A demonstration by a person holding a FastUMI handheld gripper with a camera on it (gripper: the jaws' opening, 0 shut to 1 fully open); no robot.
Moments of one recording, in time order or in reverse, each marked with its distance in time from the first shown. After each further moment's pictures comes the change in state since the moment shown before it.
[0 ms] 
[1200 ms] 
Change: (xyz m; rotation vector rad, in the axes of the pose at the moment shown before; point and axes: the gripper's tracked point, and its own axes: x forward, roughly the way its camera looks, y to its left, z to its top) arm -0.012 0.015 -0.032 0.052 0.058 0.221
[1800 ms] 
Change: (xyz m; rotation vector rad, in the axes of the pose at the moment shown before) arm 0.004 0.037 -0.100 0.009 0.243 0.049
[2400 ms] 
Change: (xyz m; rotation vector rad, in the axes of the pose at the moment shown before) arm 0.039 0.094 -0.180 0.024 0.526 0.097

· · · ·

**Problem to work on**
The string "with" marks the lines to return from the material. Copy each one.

**Written response**
A demonstration by a person holding a FastUMI handheld gripper with a camera on it (gripper: the jaws' opening, 0 shut to 1 fully open); no robot.
Moments of one recording, in time order or in reverse, each marked with its distance in time from the first shown. After each further moment's pictures comes the change in state since the moment shown before it.

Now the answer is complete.